Uno de los técnicos echó el aliento en el parabrisas y consiguió limpiar una pequeña porción de cristal. Enfocó el haz de una potente linterna hacia el interior. Se dirigió a la ventanilla posterior que faltaba para poder escrutar el asiento trasero. Mordiéndose la uña del pulgar, Daisy se dio media vuelta. El técnico hizo una seña al inspector para que se aproximase y echara un vistazo dentro. Mientras el segundo técnico sacaba fotografías, Nichols se acercó a Daisy y la apartó del resto de nosotros. Muy serio, habló con ella durante un rato. Supe que no eran buenas noticias. La vi asentir, pero apenas hizo comentario alguno, y su expresión permaneció inescrutable. Nichols se cercioró de que ella se encontraba bien antes de volver junto a la grúa.
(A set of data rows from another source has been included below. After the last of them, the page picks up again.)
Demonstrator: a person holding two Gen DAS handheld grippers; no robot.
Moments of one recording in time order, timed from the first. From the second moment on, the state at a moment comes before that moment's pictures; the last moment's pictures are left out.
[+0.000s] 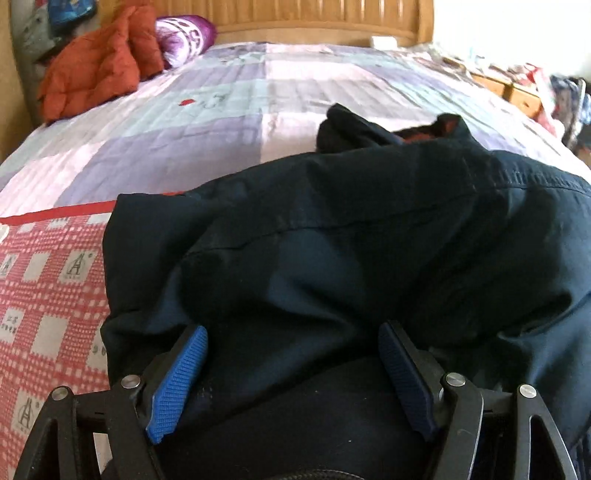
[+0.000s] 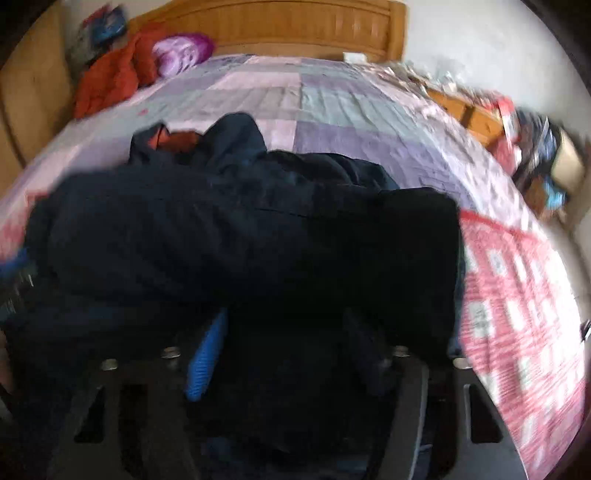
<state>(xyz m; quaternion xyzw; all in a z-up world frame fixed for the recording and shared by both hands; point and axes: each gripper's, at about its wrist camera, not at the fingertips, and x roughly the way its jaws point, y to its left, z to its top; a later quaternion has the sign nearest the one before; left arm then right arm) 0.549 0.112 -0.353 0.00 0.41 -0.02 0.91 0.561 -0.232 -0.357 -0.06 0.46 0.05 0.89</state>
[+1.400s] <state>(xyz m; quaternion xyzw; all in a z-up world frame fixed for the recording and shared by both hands) 0.602 0.130 -0.358 -0.02 0.46 0.01 0.89 0.608 -0.272 -0.350 -0.11 0.44 0.06 0.89</state>
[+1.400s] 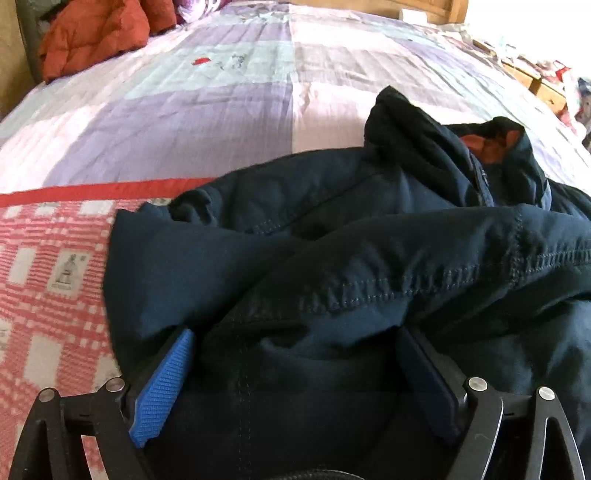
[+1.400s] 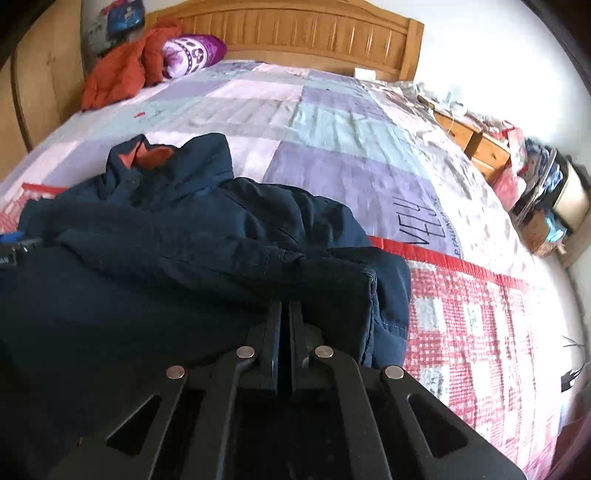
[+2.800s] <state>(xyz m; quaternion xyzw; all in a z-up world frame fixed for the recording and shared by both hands) 0.467 0.144 -0.338 -0.01 0.44 0.01 0.90 0.501 -0.270 -0.340 -0.14 0.42 0.09 0.89</state>
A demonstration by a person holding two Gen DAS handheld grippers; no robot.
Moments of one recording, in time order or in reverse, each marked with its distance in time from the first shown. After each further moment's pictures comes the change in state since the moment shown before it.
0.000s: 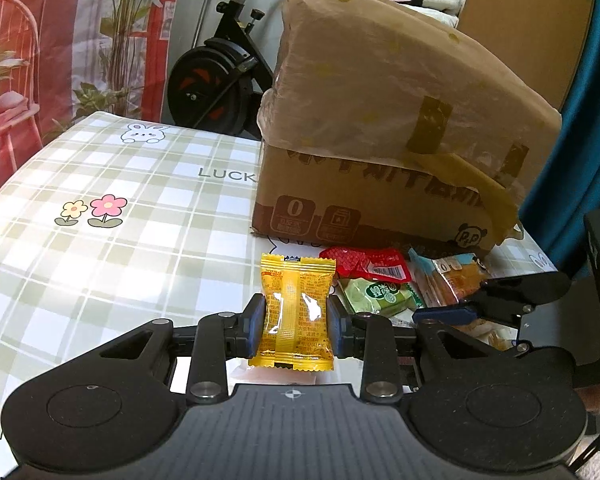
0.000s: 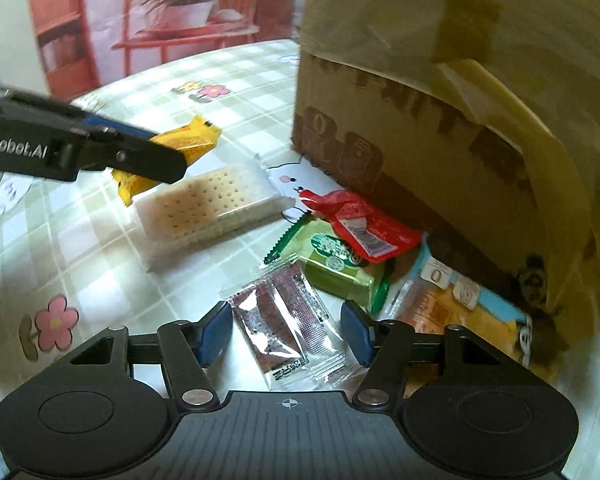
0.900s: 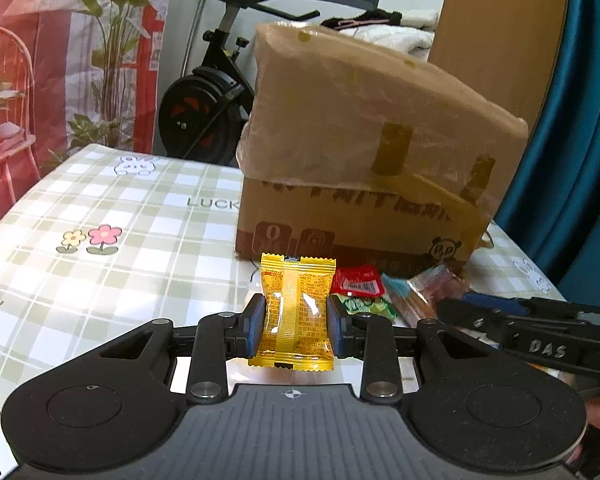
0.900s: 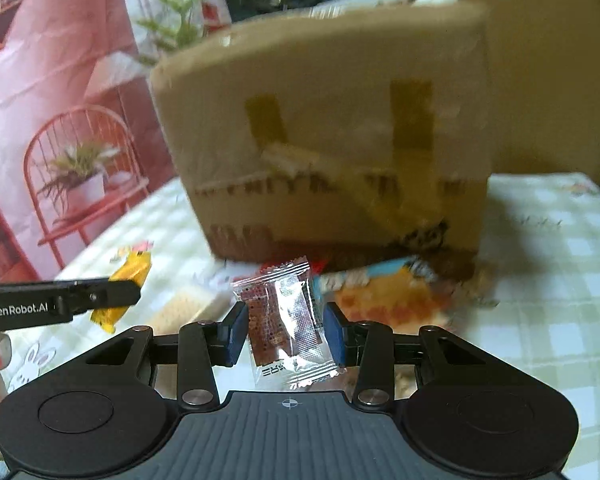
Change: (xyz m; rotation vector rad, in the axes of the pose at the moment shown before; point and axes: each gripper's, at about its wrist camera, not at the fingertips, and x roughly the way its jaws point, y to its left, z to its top) left arm -0.024 -0.015 0.000 0.043 -0.083 -0.011; right arm -0.065 -0.018 -0.045 0.504 -0.381 -0.131
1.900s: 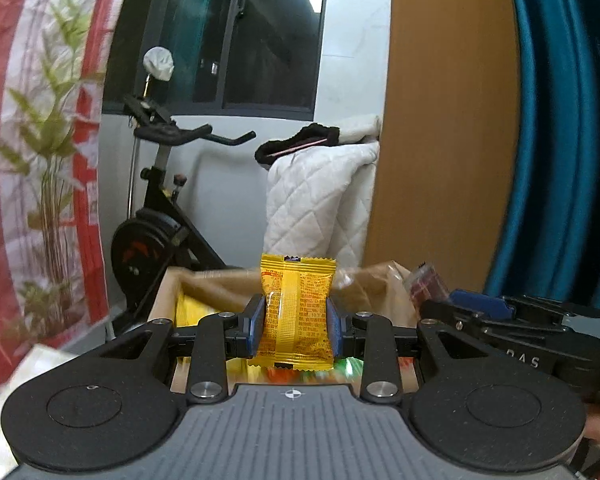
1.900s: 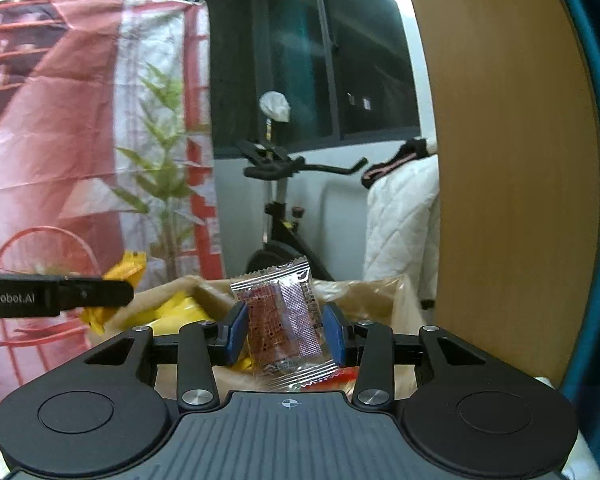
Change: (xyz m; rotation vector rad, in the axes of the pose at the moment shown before) left arm 0.043 -0.083 0.180 0.184 -0.299 -0.075; right arm -0.022 -0.046 0.184 -0.098 -0.366 -0.100
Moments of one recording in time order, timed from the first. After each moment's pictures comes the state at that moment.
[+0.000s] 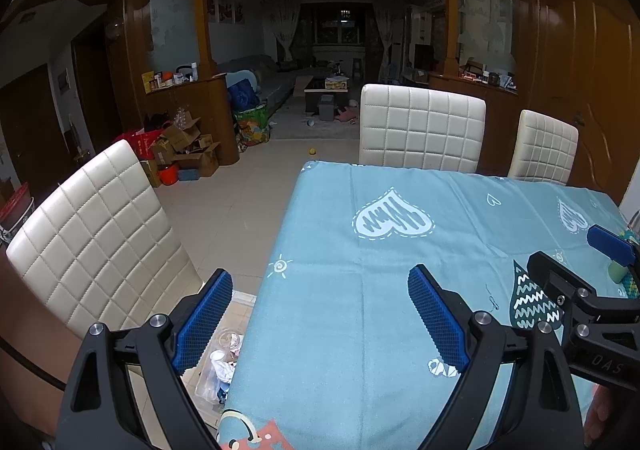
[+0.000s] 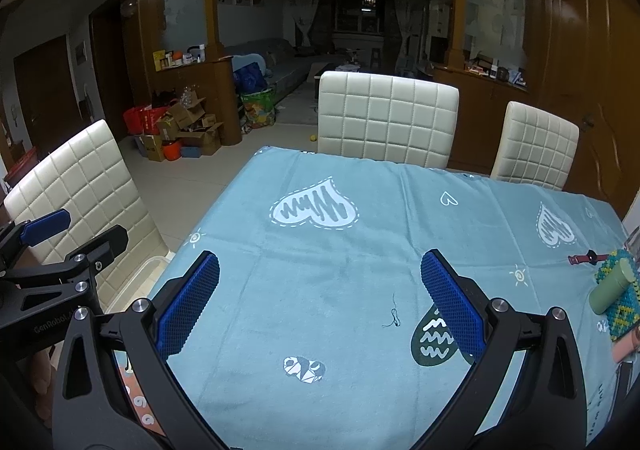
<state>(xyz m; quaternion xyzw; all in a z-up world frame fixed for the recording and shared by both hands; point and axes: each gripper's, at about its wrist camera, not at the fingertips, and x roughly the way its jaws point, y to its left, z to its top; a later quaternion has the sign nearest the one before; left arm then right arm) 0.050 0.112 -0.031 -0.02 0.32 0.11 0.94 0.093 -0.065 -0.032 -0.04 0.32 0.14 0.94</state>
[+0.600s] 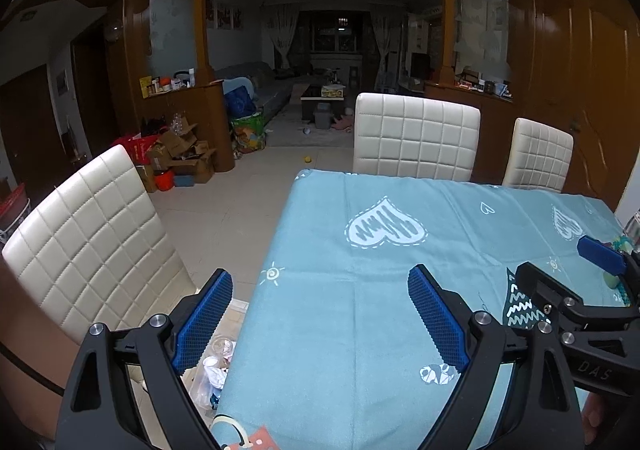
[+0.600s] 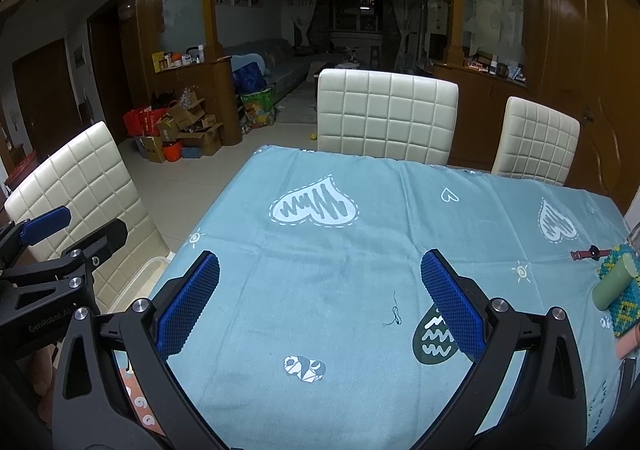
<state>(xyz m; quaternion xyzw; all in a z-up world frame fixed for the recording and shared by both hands) 0.049 0.107 -0.028 -0.02 0.30 0.10 0.95 0.093 -0.066 -0.035 -0.04 0.32 0.14 0.94</state>
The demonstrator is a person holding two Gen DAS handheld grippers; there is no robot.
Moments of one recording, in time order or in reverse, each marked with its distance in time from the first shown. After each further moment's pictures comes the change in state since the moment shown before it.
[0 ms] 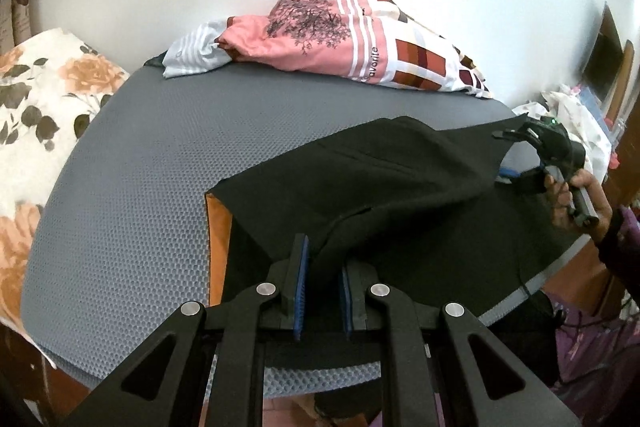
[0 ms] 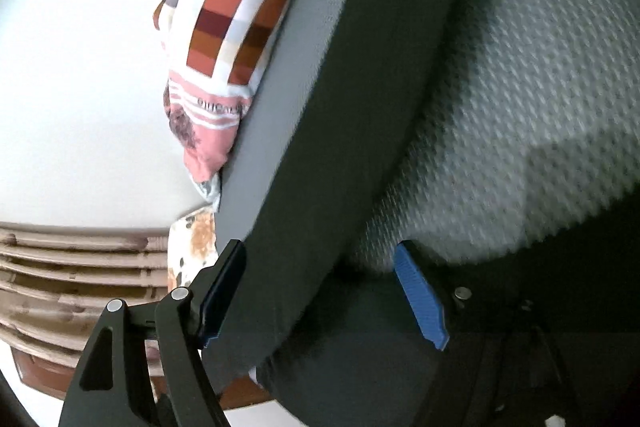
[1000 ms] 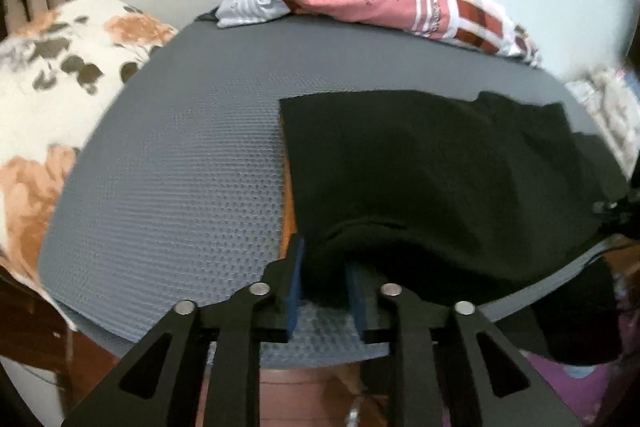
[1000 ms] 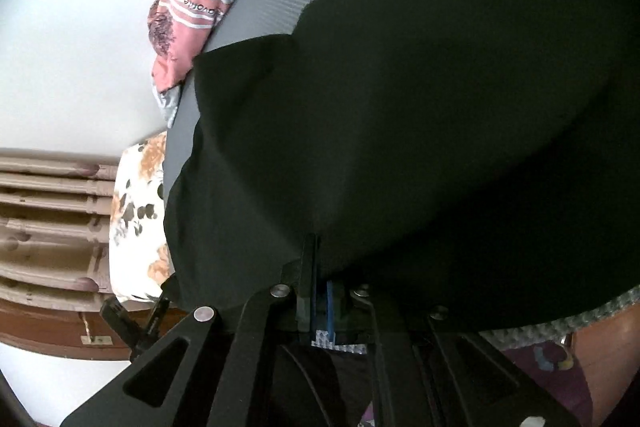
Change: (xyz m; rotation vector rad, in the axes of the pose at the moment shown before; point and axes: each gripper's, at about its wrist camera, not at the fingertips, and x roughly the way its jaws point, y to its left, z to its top) left arm 0.019 0.044 -0.054 -0.017 0.095 0.208; right arm -0.056 -0.030 -0.144 -0.113 0.115 -0.171
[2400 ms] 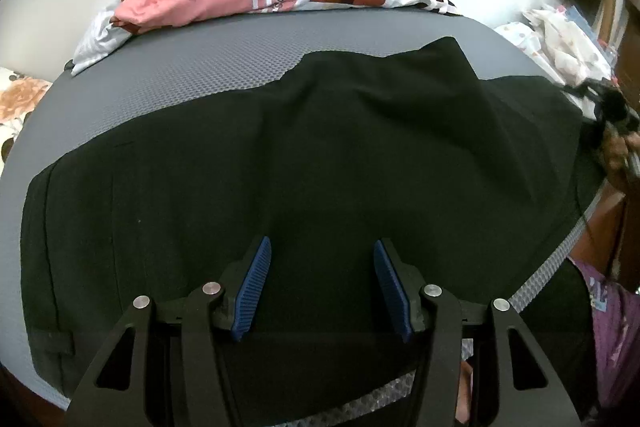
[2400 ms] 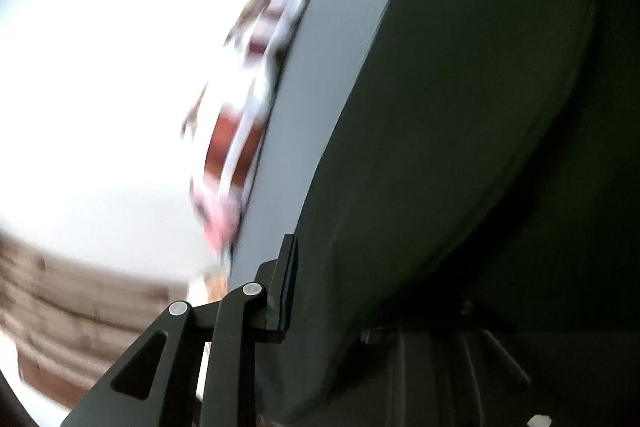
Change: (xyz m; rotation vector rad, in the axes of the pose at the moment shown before) left arm 0.053 -0.178 0.025 0.208 0.035 -0.195; right arm -0.139 -0.163 0.131 0.212 -0.455 0.294
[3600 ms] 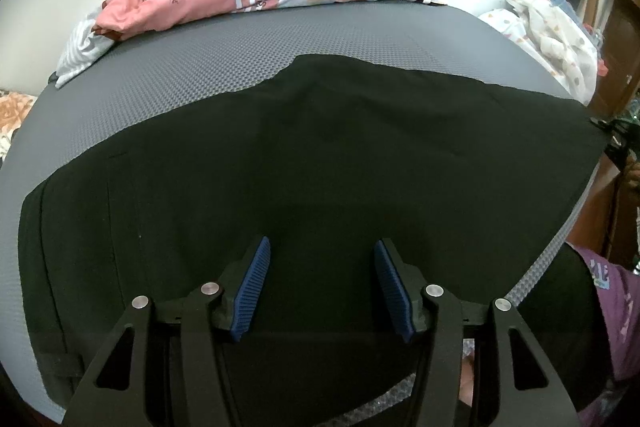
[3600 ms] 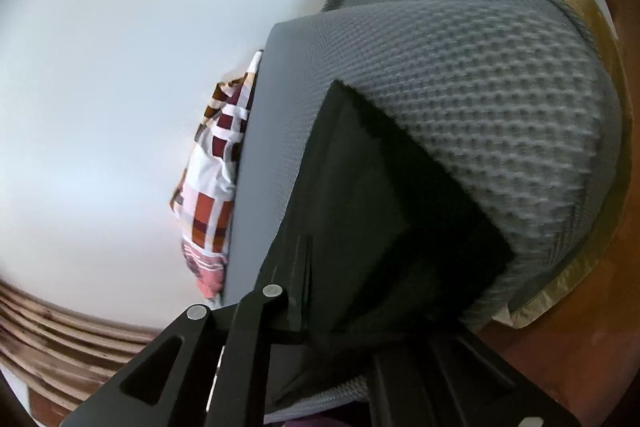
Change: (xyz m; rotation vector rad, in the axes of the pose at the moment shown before) left arm 0.002 0.007 0.007 0.062 0.025 -0.047; right arm -0.176 -0.077 0.020 0.056 -0.118 -0.078
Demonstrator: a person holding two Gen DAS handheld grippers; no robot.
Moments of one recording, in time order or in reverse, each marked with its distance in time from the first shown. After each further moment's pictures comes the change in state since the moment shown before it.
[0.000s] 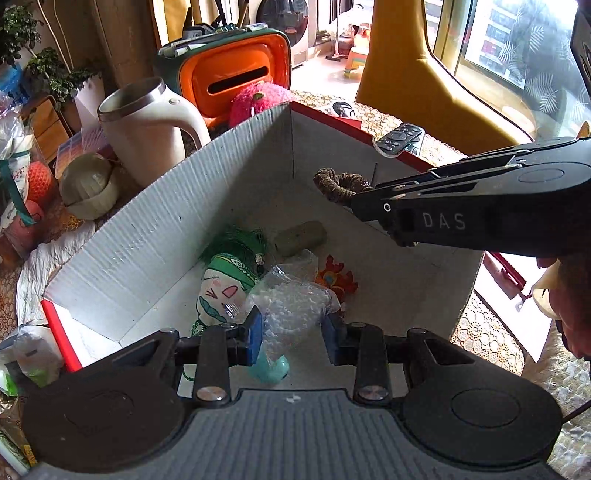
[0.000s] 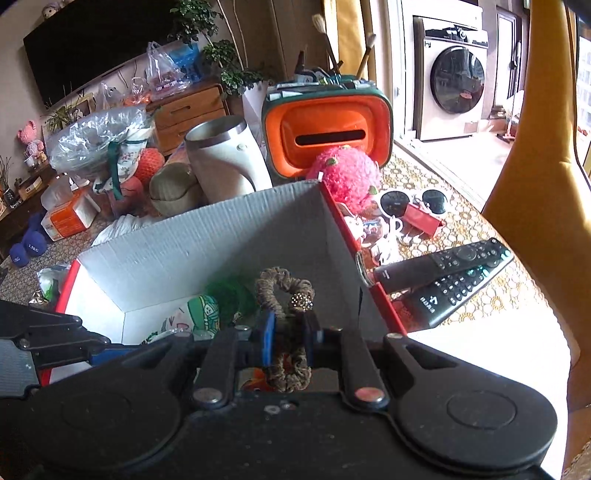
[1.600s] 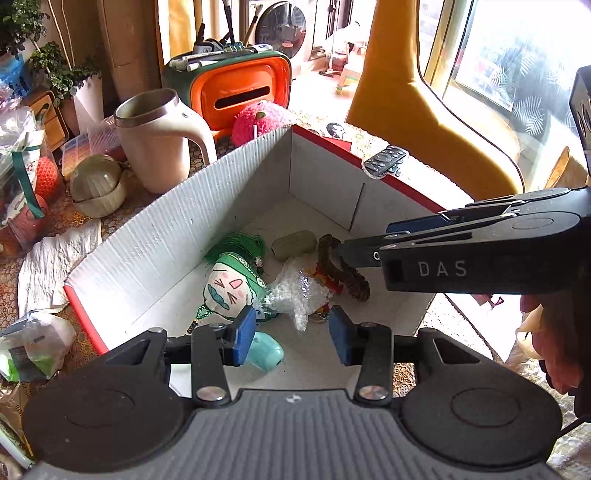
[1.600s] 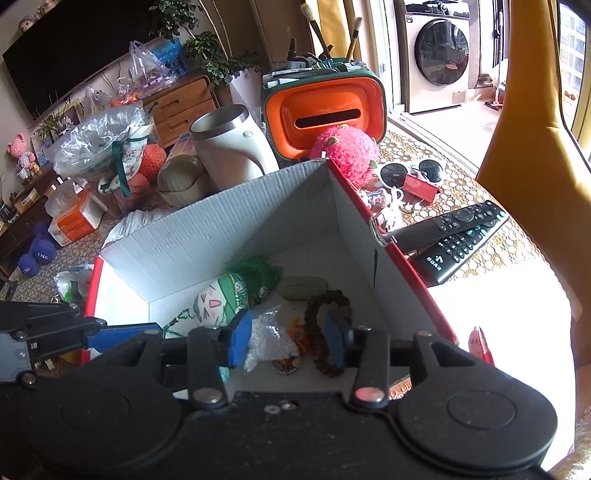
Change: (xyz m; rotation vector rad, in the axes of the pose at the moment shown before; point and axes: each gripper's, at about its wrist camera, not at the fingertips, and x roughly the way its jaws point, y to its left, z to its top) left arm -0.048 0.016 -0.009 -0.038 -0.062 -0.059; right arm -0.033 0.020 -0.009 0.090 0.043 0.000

A una señal suya, cargaron el coche en la plataforma y lo sujetaron firmemente con una gruesa cadena.

Daisy regresó. Había palidecido y tenía la mirada perdida de quien aún no le ha encontrado sentido al mundo.

—Lo que queda del perro está en el suelo. Han visto restos óseos en el asiento trasero. El cuerpo está envuelto en algún tipo de mortaja, aunque la mayor parte de la tela se ha podrido. Dice Nichols que no sabrán la causa de la muerte hasta que el forense la examine.

—Lo siento.

—Eso no es todo. Ha dicho que la tela de la mortaja parece de encaje, que está muy desintegrada y que probablemente sea una cortina, a juzgar por la hilera de aros de plástico rotos que se ven en el borde.